In January of 2018 the cybersecurity world was rocked by news of the massive Meltdown and Spectre vulnerabilities in the Intel processor, but for most users the more tangible worry was that the software fix would slow down their computers by up to thirty percent.
Luckily, like many apocalyptic predictions, this preliminary figure turns out to have been somewhat exaggerated. If you own an affected computer (you probably do), chances are good that it has had a few points taken off its performance, but not enough to be noticeable.
What were Meltdown and Spectre again?
Though security researchers found them in 2017, the Meltdown and Spectre exploits only became public knowledge in early January of 2018. While more thorough technical explanations are available, here’s a one-sentence summary: Meltdown “melts” the processor’s barriers between application processes and system memory (which can contain some very important stuff), while Spectre can trick the processor into accessing places in the memory that were not intended to be accessed. If you use anything with a computer processing chip (mostly Intel, but some AMDs and ARMs as well), this exploit could work on your system.
Patches were rolled out almost immediately to fix (or, more accurately, “mitigate,” since there is no single fix) this issue, but new versions, especially those involving Spectre, keep on popping up. Since this affects so many different systems and is such a complex problem to pin down, work will likely continue for a while.
The damage: how much speed have we lost?
These patches have taken a toll on performance, but it varies wildly depending on your hardware and software setup. The average impact of the patches over time has, so far, not elicited many complaints, which is encouraging. It’s impossible to come up with an exact average across all systems, and official numbers aren’t really available, but hardware review sites really like running benchmarks, so we at least have that data.
Comparing reports from Microsoft, Phoronix, Tom’s Hardware, Tech Report, and Anandtech, the average impact since the patches began seems to have been quite small. The biggest slowdowns reported were from tests that were putting very heavy loads on older processors, and then only for specific tasks. Overall, testing average use cases rarely showed impacts above five percent.
More patches are being released all the time, though, so this isn’t a guarantee for the future. You can take comfort, though, in the fact that the initial patches, which are theoretically the most major, haven’t done much damage.
To get an idea of where your own computer stands, you can use the Gibson Research Inspectre tool to quickly check up on the general state of your computer. If it tells you that you’re patched against both Spectre and Meltdown and your computer is “Good,” that means your system is probably not a lot slower as a result of the patches. If it tells you you’re not protected, you should do something about that as soon as possible.
For the more technically curious, fire up your favorite benchmarking program, disable your Internet connection (no sense taking chances), and run benchmarks with the patches disabled and enabled. If you have interesting results, leave a comment!
Factors that affect performance loss
The patches affect different systems in different ways, depending on how those systems interact with the processors. Again, this is a moving target – new patches and updates are coming out all the time – but in general, these factors will affect your experience.
- Use case: Some aspects of computer performance are hit harder than others. Applications that rely heavily on the processor, like virtualization or cryptocurrency mining, will obviously notice the biggest declines.
- Processor model: Not all processors are affected the same way. A good general rule: the newer your processor, the less affected you’ll probably be, especially with Intel. Your mileage may vary with AMDs and ARMs.
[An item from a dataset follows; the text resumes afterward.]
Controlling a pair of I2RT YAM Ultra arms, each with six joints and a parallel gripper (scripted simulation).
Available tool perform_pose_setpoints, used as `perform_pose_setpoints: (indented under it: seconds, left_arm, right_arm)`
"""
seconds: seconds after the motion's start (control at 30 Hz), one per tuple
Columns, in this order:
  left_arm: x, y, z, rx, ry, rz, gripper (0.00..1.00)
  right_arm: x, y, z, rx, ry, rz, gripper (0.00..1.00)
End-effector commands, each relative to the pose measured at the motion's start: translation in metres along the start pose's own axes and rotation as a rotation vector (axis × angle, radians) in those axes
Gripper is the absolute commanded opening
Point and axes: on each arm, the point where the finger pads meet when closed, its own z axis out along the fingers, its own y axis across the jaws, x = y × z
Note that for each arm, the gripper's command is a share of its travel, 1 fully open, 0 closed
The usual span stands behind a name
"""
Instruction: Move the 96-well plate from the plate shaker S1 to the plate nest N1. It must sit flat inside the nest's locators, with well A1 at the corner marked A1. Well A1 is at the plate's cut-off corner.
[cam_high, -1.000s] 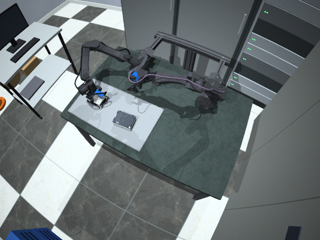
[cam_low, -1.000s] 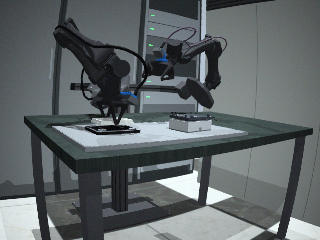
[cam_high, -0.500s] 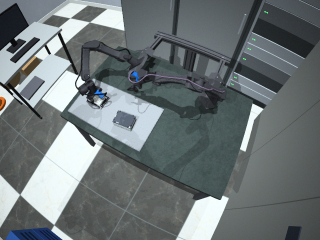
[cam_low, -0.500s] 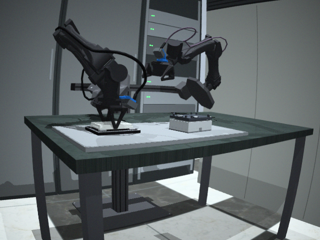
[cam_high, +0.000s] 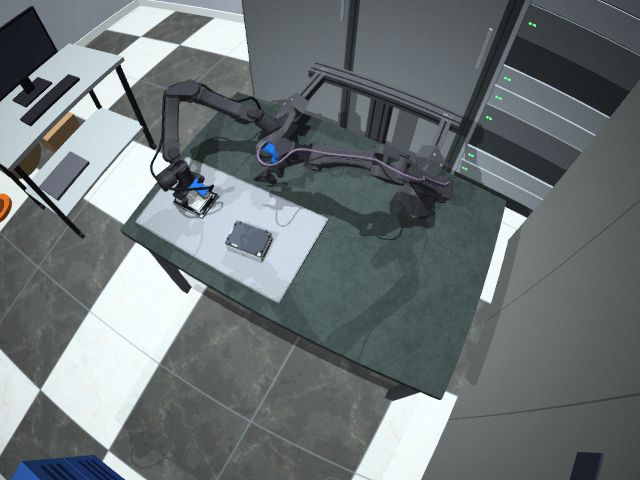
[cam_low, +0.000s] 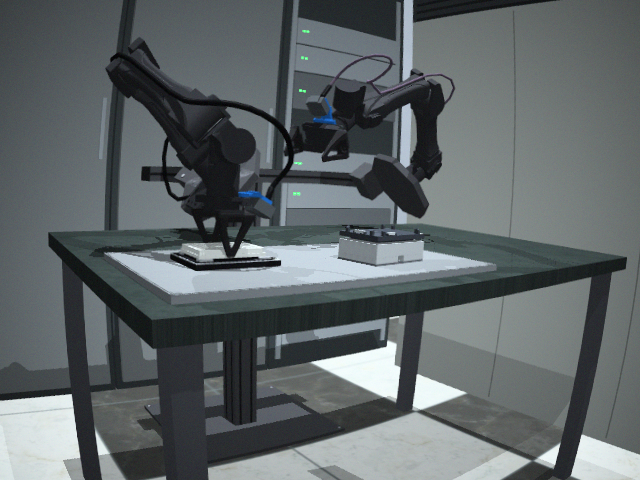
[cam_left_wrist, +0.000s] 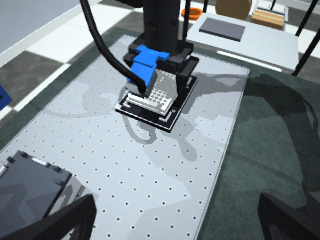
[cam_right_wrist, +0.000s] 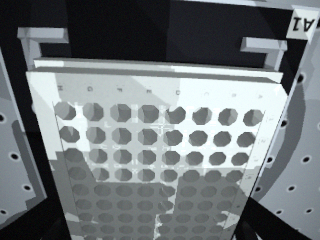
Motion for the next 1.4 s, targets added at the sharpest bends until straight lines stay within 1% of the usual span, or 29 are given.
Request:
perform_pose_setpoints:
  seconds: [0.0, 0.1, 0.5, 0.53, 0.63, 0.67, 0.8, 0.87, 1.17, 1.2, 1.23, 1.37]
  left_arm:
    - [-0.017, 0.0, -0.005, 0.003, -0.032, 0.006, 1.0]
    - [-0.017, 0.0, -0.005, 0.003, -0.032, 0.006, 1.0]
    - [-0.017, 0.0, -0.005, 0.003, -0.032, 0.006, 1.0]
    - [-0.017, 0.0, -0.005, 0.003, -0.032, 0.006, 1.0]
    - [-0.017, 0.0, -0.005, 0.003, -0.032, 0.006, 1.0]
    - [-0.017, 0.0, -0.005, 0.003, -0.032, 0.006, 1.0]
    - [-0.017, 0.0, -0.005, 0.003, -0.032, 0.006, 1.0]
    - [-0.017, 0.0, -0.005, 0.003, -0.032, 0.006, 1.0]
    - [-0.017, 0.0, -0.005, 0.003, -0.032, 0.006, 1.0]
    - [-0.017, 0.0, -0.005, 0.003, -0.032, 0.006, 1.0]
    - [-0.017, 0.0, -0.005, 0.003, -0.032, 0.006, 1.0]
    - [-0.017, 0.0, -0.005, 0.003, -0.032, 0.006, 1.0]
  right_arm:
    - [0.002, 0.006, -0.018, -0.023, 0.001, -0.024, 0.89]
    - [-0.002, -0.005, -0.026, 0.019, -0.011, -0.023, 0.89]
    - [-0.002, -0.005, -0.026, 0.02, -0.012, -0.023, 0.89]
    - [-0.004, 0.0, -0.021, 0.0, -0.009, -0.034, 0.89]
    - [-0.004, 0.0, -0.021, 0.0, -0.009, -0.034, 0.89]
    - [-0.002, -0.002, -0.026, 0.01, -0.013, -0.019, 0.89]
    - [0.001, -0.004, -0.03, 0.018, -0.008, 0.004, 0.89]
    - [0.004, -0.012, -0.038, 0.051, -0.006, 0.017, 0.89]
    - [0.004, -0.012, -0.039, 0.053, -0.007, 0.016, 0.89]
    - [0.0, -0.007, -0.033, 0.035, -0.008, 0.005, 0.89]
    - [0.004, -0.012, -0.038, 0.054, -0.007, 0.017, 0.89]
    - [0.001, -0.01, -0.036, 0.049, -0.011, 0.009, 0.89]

- Operating system: Not all operating systems are affected the same way. Windows 7 and 8 may be the worst hit (if Microsoft’s initial estimates hold true), while Windows 10 doesn’t see noticeable impacts. Mac has been tested less but also seems relatively unscathed, while Linux results vary quite a bit across distribution and kernel.
- Which patch was used and when: Different companies put out different fixes at different times, and some of them caused greater performance declines than others. On May 22nd, in fact, Intel announced that their newest patch might cause two to eight percent declines in some systems.
Conclusion: an ongoing threat
The Meltdown and Spectre vulnerabilities have yet to be implicated in a major attack, but it has been found in plenty of existing malware. It might even be more common now than it was before it became public knowledge, as there are Spectre variants out there that haven’t even been discovered yet.
[UPDATE: 2018-02-01] #Spectre & #Meltdown: So far, the AV-TEST Institute discovered 139 samples which appear to be related to recently reported CPU vulnerabilities. #CVE-2017-5715 #CVE-2017-5753 #CVE-2017-5754
— AV-TEST GmbH (@avtestorg) February 1, 2018
Spectre-proof processors are in the works, but there’s no official release date on a hardware solution yet. For now, the name of the game is “whack-a-mole,” as new variants keep appearing and keep getting patched. The performance impact thus far has been very manageable, but that’s not to say that there might not be more serious issues in the future. In the meantime, install the software updates, practice good computer security, and maybe hold off on upgrading your hardware until those new chips come out, maybe in a year or two.